» **DIRECTIONS**
An exact retyping of all lines below is the answer; pictures do not belong in it.

══ THE DATA ══

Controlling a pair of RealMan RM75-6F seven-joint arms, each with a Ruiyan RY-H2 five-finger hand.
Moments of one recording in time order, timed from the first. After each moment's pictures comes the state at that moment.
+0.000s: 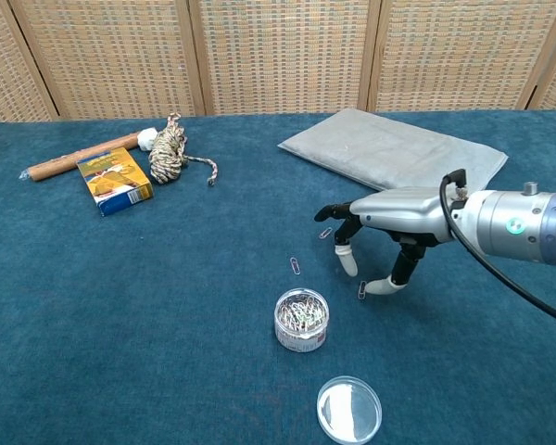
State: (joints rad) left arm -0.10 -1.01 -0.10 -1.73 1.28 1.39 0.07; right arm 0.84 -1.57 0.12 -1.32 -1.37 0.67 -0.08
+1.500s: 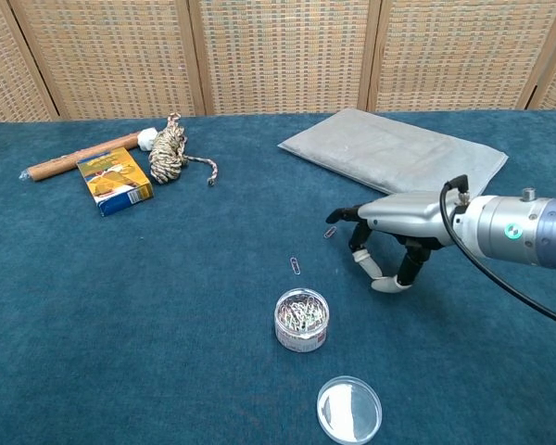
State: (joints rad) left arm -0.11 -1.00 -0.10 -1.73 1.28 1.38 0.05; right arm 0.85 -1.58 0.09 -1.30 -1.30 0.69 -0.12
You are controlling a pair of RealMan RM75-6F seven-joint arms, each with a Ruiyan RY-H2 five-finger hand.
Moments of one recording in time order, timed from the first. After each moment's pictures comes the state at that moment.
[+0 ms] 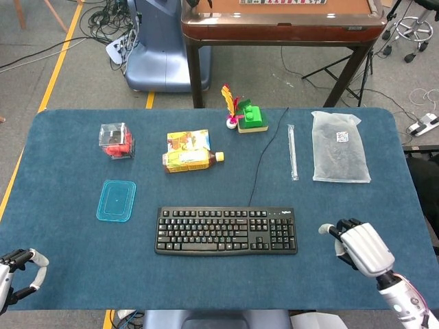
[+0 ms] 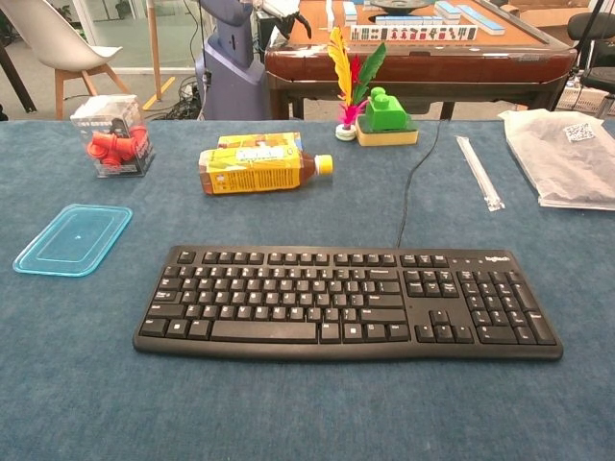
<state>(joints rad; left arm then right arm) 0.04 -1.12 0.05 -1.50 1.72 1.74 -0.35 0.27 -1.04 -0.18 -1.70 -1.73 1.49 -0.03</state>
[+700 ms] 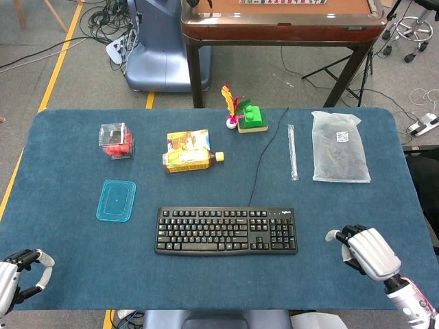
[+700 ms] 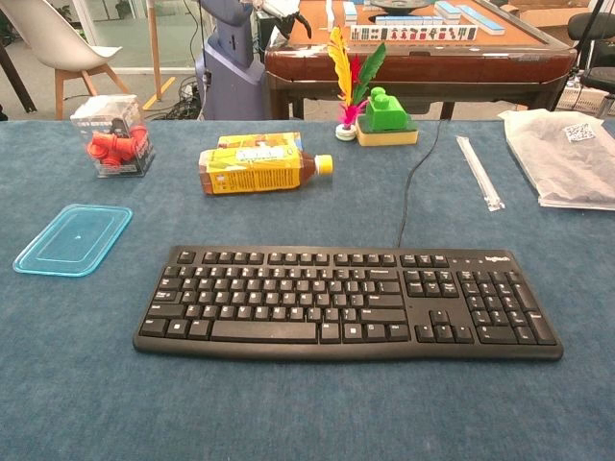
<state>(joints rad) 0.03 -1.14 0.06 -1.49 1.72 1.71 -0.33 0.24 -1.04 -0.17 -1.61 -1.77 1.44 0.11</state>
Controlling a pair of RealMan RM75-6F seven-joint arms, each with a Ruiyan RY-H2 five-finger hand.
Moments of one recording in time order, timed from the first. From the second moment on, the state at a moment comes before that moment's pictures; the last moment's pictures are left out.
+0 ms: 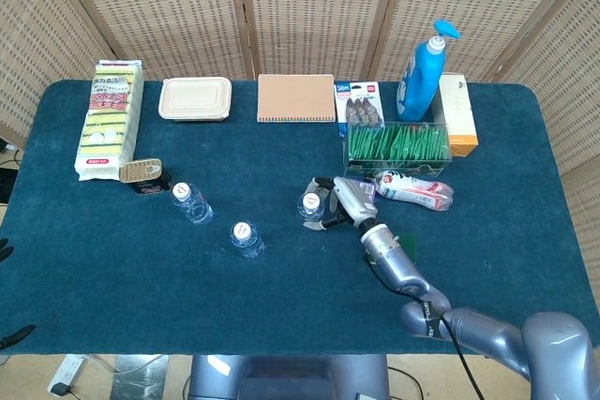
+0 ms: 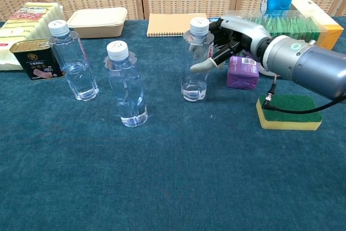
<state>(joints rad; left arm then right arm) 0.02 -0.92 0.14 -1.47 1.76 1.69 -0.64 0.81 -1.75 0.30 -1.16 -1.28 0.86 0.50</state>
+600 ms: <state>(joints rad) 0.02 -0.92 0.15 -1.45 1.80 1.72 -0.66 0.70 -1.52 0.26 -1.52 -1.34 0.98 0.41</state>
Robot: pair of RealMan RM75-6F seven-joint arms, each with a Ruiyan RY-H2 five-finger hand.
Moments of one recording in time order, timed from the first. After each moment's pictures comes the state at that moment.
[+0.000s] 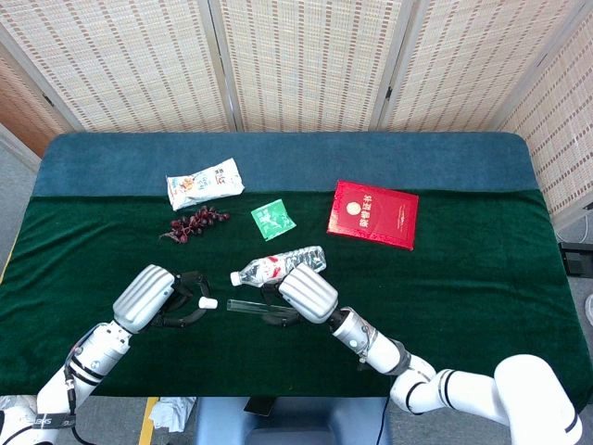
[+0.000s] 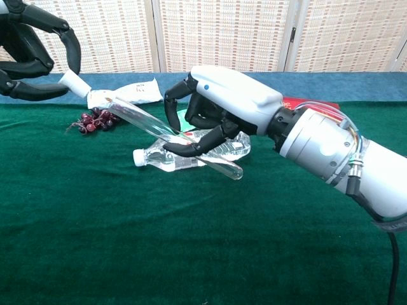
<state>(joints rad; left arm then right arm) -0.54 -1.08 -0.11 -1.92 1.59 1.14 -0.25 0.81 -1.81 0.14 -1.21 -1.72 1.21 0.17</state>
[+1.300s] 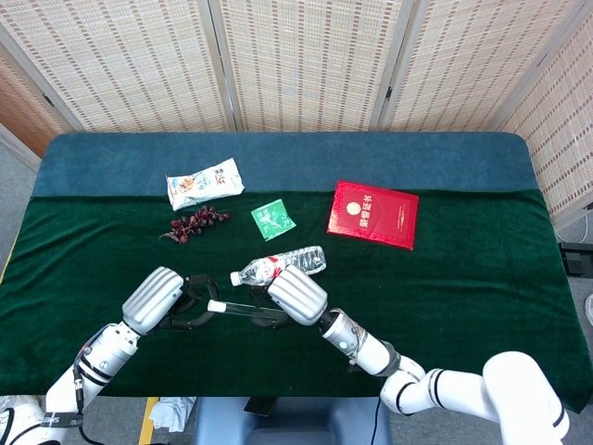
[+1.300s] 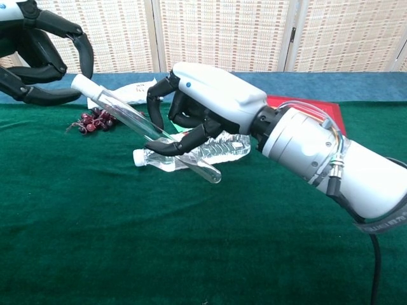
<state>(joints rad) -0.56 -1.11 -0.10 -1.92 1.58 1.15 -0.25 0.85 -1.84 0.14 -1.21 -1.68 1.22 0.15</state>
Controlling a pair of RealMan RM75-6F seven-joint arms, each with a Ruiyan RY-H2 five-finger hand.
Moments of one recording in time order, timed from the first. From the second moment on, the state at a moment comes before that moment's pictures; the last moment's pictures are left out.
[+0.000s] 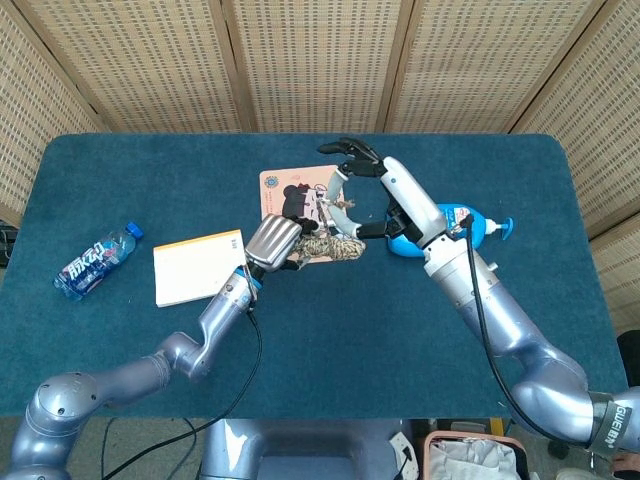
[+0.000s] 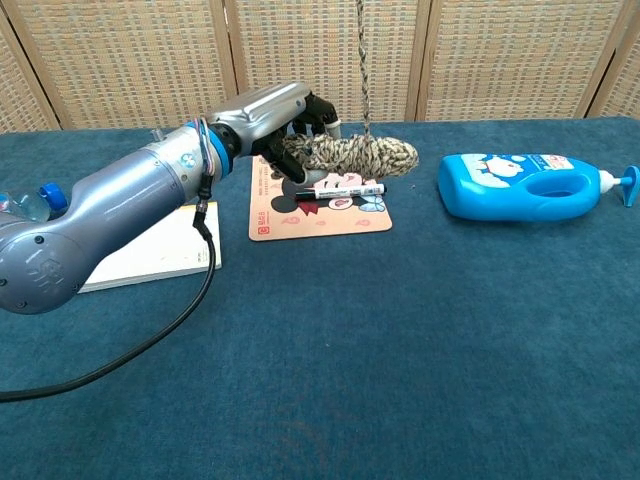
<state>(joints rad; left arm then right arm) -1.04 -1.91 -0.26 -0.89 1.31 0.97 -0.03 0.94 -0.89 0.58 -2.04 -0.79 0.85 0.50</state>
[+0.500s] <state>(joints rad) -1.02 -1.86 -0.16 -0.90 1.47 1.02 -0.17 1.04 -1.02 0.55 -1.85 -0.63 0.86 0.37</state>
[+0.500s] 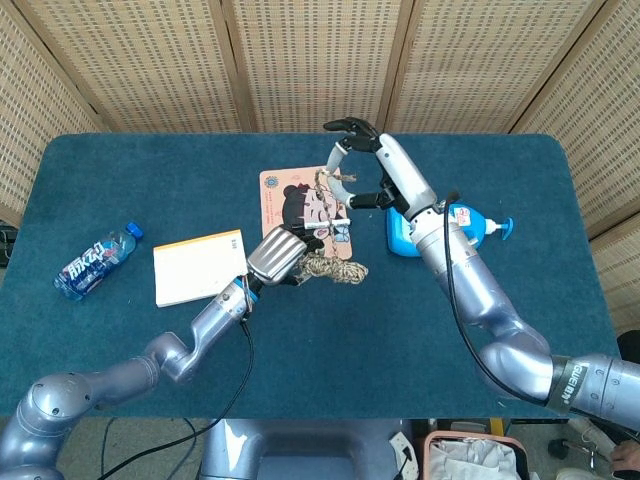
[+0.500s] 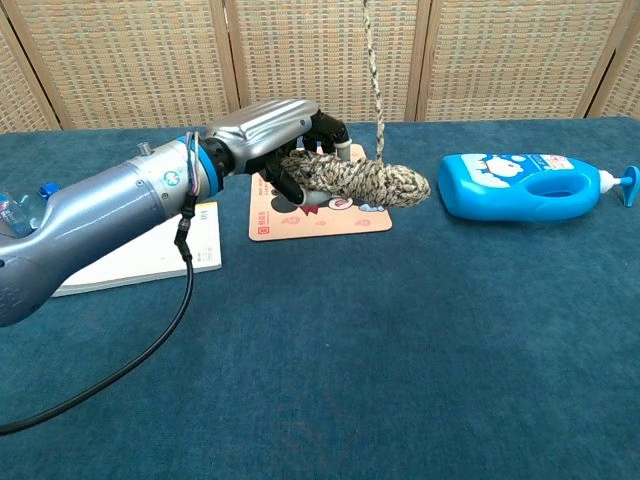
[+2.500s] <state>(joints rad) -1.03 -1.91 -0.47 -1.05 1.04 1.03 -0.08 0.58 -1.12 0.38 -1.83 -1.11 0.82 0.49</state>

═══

» **YOUR RESPONSE**
Controlling a pair of RealMan RM75-6F seven-joint arms, each with a Ruiyan RY-H2 five-finger hand.
Moments of one recording in time order, timed from the first. After each moment's pictures comes the state at that moment.
+0.000s: 
State: (joints rad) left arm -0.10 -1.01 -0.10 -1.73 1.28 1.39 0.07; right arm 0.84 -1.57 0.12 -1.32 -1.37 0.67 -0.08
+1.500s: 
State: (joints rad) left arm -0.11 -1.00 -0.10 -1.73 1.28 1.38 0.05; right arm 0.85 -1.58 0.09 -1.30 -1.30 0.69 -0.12
You are controlling a pair of RealMan RM75-6F seven-joint arms, each with a Ruiyan RY-H2 five-finger hand.
Moments of one recording in time order, timed from the first. After each moment's pictures comes the state at that moment.
[+0 ms] 
[+0 ms] 
<state>(joints rad; left arm then right arm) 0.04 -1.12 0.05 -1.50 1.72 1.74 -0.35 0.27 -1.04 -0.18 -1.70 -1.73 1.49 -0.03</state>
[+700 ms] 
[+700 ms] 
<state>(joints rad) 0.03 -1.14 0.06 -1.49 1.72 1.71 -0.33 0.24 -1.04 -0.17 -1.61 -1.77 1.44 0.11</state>
Controlling a pair of RealMan RM75-6F seven-joint arms, each with a Ruiyan RY-H2 five-finger hand.
Moments of one recording in time order, timed from the first. From the second moment on, the state at a moment comes before that moment's pictures; the last moment's pictures are left out.
+0 ms: 
+0 ms: 
<state>(joints rad; left arm then right arm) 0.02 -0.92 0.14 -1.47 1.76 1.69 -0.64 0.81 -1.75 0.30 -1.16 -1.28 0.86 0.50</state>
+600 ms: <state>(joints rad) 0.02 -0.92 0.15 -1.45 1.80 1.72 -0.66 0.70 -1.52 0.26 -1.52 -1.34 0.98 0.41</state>
Robot: pair of RealMan RM75-6F seven-joint arms, each with a Ruiyan RY-H2 five-finger hand.
Moments of one recording in time order, timed from the first. After each moment's pictures comes the state at that moment.
[+0.000s] 
[+0.000s] 
<state>(joints rad; left arm then right arm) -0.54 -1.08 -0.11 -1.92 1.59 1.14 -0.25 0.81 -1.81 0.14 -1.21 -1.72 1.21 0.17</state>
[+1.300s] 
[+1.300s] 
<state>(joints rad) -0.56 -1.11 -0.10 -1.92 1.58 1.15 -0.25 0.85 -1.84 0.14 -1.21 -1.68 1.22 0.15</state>
Controlling a pair of RealMan RM75-6F seven-joint arms, each with a Ruiyan RY-H2 five-finger hand.
Moments of one recording in time order, timed from the first. From the second moment on, the state at a moment comes before that moment's pictures; the last moment's pictures are left out.
[+0.000s] 
[+0.000s] 
<state>(joints rad; left arm then right arm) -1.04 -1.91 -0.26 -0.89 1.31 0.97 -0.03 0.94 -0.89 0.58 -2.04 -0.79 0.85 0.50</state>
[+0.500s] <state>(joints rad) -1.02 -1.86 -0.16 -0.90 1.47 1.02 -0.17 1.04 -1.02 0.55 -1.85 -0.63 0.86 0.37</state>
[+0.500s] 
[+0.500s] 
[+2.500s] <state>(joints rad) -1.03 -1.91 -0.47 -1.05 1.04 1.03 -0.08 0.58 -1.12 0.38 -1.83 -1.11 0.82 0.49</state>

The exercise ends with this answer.